• **GOAL OF THE EXERCISE**
From the entries below, output the line with "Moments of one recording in" and each following line up to and including the line with "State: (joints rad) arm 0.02", exactly as written.

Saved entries
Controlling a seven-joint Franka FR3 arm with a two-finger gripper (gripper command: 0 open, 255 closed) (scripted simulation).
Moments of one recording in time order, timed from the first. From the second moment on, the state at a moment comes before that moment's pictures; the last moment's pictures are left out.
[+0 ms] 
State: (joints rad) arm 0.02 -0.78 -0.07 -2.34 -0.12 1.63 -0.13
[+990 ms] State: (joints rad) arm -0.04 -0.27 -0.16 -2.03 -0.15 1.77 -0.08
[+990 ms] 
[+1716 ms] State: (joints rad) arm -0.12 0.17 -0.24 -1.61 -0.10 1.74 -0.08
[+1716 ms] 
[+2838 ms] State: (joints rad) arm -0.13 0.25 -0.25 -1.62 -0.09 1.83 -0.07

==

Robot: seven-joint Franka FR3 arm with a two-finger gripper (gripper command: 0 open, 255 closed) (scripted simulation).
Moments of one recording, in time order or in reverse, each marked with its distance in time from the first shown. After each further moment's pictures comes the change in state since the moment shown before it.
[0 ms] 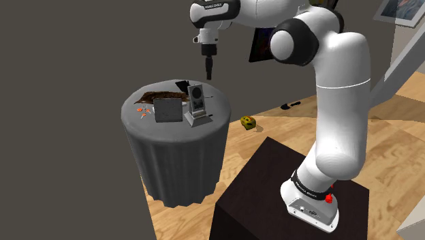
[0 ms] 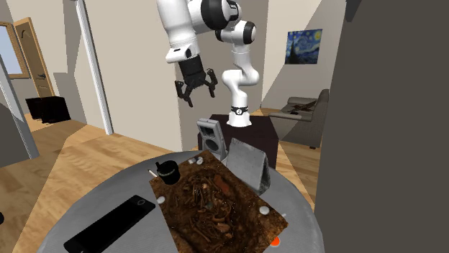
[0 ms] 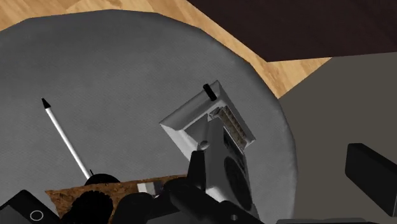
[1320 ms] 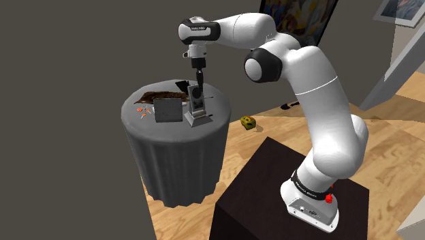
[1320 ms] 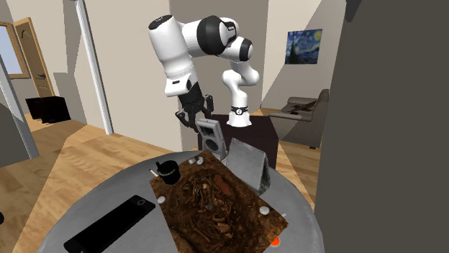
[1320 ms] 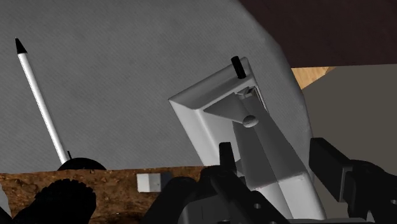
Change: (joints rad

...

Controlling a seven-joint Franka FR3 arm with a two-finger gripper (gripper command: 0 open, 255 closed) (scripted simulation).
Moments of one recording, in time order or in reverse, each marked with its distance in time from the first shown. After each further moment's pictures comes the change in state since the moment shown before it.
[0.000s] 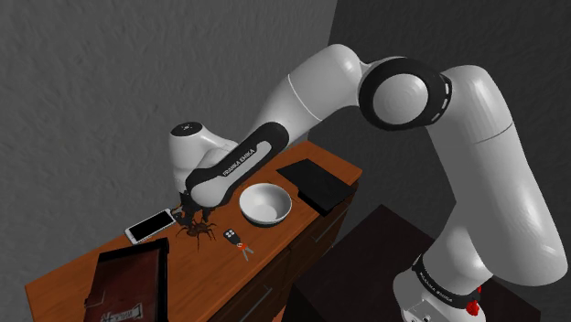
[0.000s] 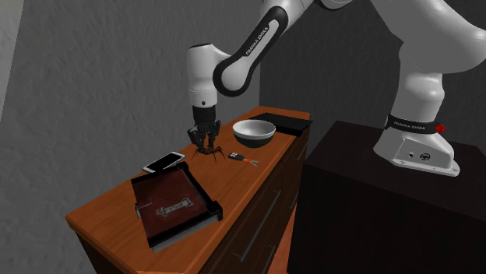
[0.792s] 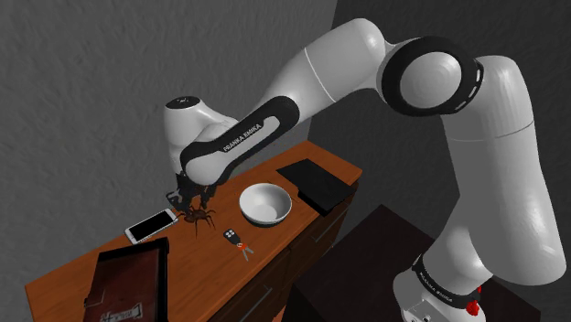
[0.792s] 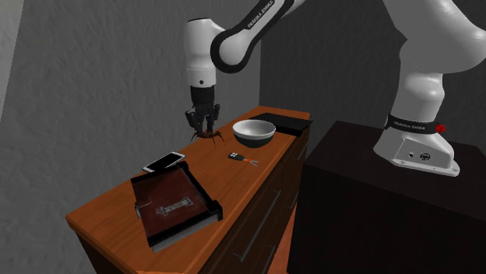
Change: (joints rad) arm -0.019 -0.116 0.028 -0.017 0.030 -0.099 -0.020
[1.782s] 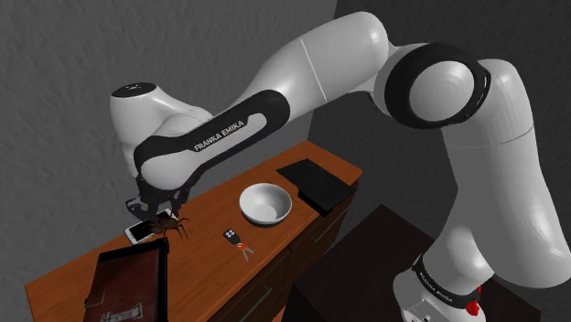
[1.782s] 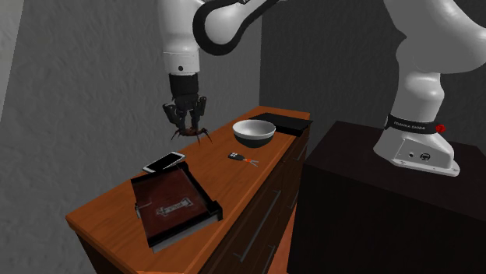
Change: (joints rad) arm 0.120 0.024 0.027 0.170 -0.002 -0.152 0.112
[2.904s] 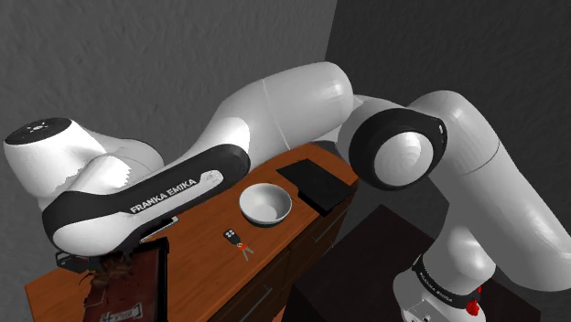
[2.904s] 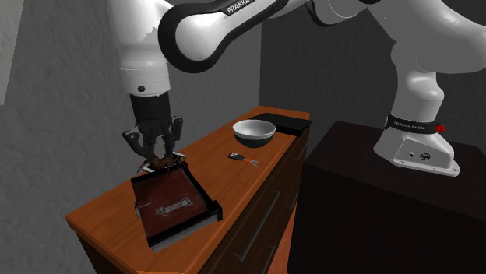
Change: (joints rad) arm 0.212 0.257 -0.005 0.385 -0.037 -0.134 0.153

• **RESULT OF THE TASK**
Moments of one recording in time order, timed from the first. From the second moment on, the state at a moment comes before that moment's pictures; the last moment's pictures are left out.
[+0 ms] 
State: (joints rad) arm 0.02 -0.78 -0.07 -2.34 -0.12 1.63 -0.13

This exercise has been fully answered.